Electronic Arts stock fell 16.7% on Thursday—the largest drop for a single day since 2008—after the video game company announced that its marquee product, EA Sports FC 25, failed to deliver expected sales as part of its preliminary report for the third fiscal quarter.
EA’s annual soccer game represents nearly half of the company’s total net bookings over the past five years, according to The Wall Street Journal, carrying massive sway on the business. Overall, EA said that full year total net bookings, the firm’s preferred sales metric, are now expected to be between $7 billion and $7.15 billion, less than the previous estimate of $7.5 billion to $7.8 billion.
The company initially projected single-digit growth in total live services revenue but revised its projection to a mid-single-digit decline, with EA Sports FC accounting for the majority of the change.
Net bookings for EA’s soccer franchise are expected to dip year-over-year. The announcement marks a stark change from its Q2 earnings report, in which the company wrote, “[EA Sports FC] saw live service growth across all platforms in Q2, and total franchise net bookings in FY25 are on track to grow over a record FY24.”

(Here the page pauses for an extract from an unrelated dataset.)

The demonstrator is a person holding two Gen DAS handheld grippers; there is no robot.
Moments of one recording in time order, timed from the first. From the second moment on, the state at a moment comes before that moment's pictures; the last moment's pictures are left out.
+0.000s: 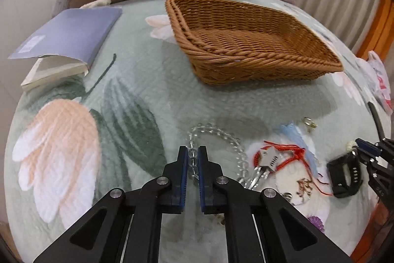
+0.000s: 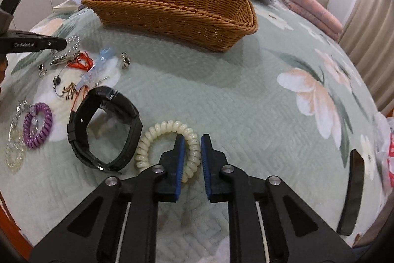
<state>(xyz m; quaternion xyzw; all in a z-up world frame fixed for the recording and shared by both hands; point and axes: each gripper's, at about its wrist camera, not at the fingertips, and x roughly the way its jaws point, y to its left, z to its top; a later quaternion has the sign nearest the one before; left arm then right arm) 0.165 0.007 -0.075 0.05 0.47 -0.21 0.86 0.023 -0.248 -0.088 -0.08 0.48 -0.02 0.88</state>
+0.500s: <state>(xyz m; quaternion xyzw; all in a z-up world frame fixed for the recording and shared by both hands) 0.130 0.006 -0.032 0.01 0.41 -0.29 0.86 -0.004 -0.265 -0.061 -0.05 0.45 -0.03 0.89</state>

Results for the roleplaying game Dragon Age: The Veilguard, which was released in October, also contributed to the stock’s dip. The game’s 1.5 million players during the quarter missed the company’s expectations by around 50%.

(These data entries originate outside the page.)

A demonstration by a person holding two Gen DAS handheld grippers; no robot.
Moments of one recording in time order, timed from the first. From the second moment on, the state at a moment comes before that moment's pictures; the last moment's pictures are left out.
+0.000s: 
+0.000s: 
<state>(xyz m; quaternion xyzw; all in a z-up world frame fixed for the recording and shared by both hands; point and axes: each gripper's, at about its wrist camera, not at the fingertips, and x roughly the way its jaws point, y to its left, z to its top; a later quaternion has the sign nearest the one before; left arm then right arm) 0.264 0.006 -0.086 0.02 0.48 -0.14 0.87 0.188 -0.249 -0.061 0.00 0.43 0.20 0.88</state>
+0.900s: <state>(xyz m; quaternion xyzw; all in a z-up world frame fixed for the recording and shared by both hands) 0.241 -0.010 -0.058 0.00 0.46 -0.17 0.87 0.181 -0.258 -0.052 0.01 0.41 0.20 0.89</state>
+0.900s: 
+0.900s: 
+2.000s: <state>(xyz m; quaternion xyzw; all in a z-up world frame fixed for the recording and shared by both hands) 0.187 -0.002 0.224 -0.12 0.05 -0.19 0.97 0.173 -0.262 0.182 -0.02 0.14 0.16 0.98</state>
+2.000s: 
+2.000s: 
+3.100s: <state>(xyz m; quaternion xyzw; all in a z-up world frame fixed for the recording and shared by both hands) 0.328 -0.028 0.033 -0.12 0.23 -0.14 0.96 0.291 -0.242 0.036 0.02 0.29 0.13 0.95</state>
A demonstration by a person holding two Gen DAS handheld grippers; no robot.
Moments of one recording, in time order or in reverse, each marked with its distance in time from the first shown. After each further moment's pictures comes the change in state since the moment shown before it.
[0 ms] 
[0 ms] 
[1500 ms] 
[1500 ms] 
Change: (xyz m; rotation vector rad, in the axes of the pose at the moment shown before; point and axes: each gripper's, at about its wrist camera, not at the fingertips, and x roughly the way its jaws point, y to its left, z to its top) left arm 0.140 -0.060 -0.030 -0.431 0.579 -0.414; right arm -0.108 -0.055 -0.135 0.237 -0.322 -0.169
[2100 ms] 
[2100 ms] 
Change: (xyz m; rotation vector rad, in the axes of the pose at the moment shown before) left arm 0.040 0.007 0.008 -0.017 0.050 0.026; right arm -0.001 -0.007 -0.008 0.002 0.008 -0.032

In 2023, EA rebranded its soccer franchise to EA Sports FC after calling it FIFA for roughly three decades. The gaming company’s relationship with the global football governing body FIFA ended following the 2022 World Cup when FIFA reportedly increased its asking price to more than $250 million per year, in addition to other requests.
EA survived the breakup, as EA Sports FC 24 had more than 14.5 million active accounts within four weeks of launch. In Q3 2024, the game delivered 7% sales growth over a prior year that included the World Cup.

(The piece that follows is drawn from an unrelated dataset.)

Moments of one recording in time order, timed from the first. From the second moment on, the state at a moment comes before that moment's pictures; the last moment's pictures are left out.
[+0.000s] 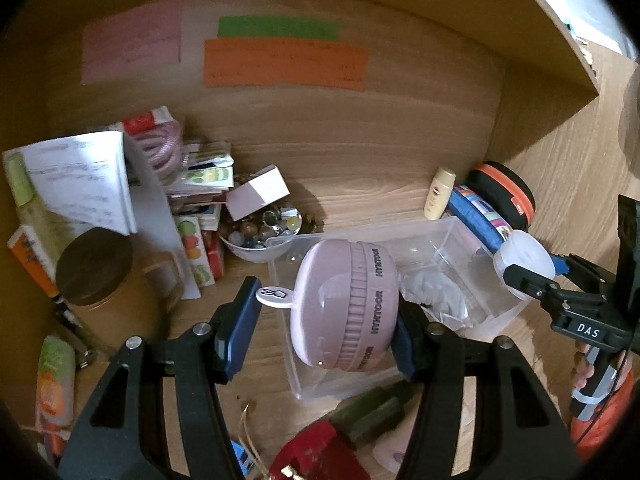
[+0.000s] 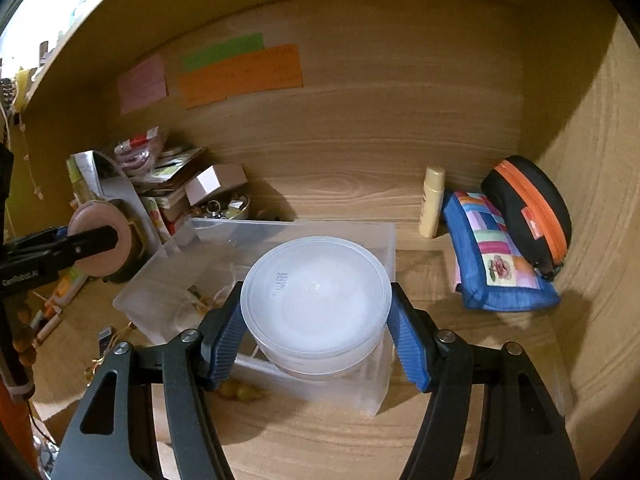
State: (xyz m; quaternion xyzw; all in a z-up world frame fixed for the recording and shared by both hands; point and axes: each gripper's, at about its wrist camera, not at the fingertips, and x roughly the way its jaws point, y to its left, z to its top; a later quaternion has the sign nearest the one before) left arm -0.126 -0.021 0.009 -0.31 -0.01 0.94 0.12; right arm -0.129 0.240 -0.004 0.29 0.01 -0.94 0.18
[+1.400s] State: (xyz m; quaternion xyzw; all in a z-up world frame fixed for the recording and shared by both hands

Reviews of the newly branded games, however, have been middling. The two FC games have user scores on Metacritic of 2.5 and 2.6, as opposed to the 3.6 and 3.7 grades earned by FIFA 22 and FIFA 23, respectively.
The company maintains a positive outlook with regards to its game quality. “This month, our teams delivered a comprehensive gameplay refresh in addition to our annual Team of the Year update in FC 25,” EA CEO Andrew Wilson said. “Positive player feedback and early results are encouraging.”
Microtransactions, subscriptions, in-game rewards and additional revenues outside of base game sales represent the majority of EA’s business. The “live services and other” segment accounted for more than 73% of the company’s $7.56 billion in 2024 revenues, up from 66% in 2020.
eFootball, a competing soccer game made by Konami that substantially trails EA Sports FC in market share, is free to download and relies on microtransactions to generate revenue. FIFA, meanwhile, will lend its name to a separate free-to-play soccer game, FIFA Rivals from Mythical Games, which is planned for a summer 2025 release.
EA will release its full earnings report on Feb. 4.